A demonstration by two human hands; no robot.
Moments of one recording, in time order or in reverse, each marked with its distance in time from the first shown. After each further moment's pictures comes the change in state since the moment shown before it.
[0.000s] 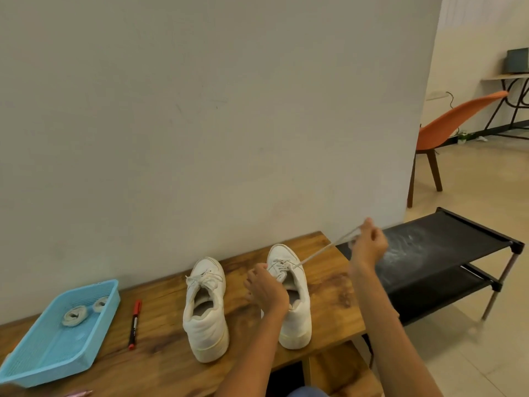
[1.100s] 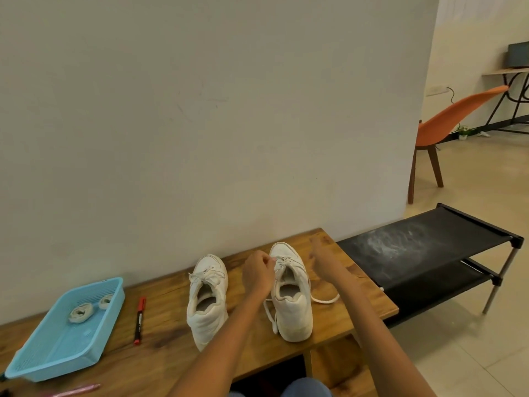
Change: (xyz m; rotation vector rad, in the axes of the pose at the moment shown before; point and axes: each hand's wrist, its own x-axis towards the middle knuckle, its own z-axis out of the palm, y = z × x) left_hand 0.024 -0.002 -0.037 -0.007 -0.102 0.315; right_hand -0.024 0.031 0.005 -1.411 -0.967 -0.317
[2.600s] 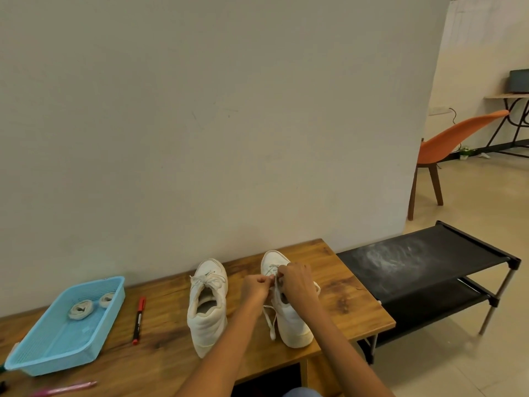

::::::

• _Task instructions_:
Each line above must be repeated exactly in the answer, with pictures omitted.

• _Result of the exercise_:
A demonstration by two human hands; no robot.
Moments of one recording, in time order or in reverse, each marked with its distance in time from the first shown. After each further moment's pictures comes the change in state since the moment shown before it.
[0.000s] 
[1.100s] 
Change: (xyz m; rotation vector rad, in the axes of the pose at the moment shown before; point and axes: each hand's wrist, its own x-axis towards the middle knuckle, its own z-axis out of the palm, y = z × x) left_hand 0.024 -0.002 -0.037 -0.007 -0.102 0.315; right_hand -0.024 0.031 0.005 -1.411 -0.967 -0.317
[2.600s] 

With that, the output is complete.